Visible and Near-Infrared, Multiparametric, Ultrasensitive Nanothermometer Based on Dual-Emission Colloidal Quantum Dots

Dual-emission nanothermometers with the capability of precise measurement combined with high spatial resolution at the micro- and nanoscale could represent a powerful tool in several areas of technology such as microelectronics, microscale optics, photonics, microfluidics, and biomedical engineering. However, most such nanothermometers reported so far exhibit two distinct emissions located within the visible spectrum region, which limits their application potential. Here we reported a visible and near-infrared (NIR) dual-emission nanothermometer based on PbS/CdS/CdSe core/barrier/shell quantum dots (QDs).

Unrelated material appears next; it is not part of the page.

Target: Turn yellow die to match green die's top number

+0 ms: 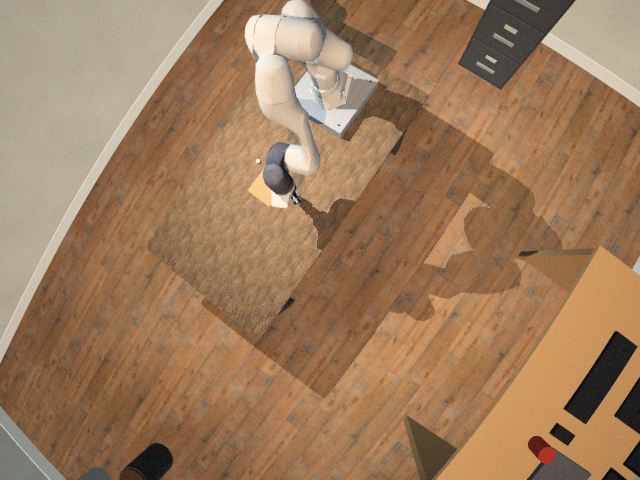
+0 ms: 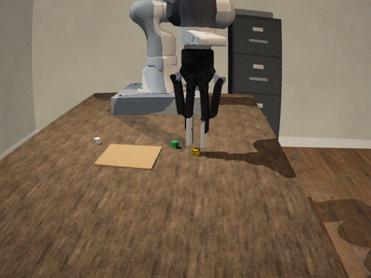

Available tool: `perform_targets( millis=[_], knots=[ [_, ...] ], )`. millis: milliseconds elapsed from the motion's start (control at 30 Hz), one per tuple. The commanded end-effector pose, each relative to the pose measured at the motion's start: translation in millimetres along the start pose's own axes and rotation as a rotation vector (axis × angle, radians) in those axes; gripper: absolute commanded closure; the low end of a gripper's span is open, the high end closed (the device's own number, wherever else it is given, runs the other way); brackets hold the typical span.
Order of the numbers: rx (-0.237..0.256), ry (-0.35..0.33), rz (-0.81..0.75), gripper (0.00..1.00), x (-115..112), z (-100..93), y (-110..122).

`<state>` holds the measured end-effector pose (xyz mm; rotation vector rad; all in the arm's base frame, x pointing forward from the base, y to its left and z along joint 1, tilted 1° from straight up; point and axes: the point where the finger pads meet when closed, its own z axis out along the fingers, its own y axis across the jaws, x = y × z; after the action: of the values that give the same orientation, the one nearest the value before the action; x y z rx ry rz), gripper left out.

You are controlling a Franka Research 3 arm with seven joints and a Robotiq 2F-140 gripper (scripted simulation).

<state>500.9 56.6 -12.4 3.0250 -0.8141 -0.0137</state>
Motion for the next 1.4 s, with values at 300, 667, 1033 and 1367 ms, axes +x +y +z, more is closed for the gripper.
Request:
perform_targets(
  millis=[300, 667, 1033, 1367],
  knots=[
    [-0.001, 0.002, 0.000, 0.81, -0.2, -0.2, 0.2],
    [-0.001, 0.002, 0.000, 0.81, -0.2, -0.2, 0.2],
    [-0.001, 0.002, 0.000, 0.81, -0.2, -0.2, 0.2],
    [-0.001, 0.002, 0.000, 0.81, -0.2, 6.2, 0.2]
  ],
)
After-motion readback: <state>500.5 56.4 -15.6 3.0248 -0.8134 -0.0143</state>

The ratiometric response of the two isolated photoluminescence (PL) peak integrated areas located at around 670 and 910 nm (corresponding to CdSe and PbS in core/barrier/shell structure, respectively) are found to be markedly temperature-dependent in the 180-300 K range with a thermal sensitivity of 1.22% K-1. In addition, the lifetime (PbS and CdSe) and PL peak shifts (PbS) exhibit a linear dependence on temperature. Multiple independent estimates of temperature could facilitate self-calibrations and enhance the accuracy of measurements. Our results evidence the great potential of visible and NIR luminescence nanothermometers based on dual-emission PbS/CdS/CdSe QDs for several technologies.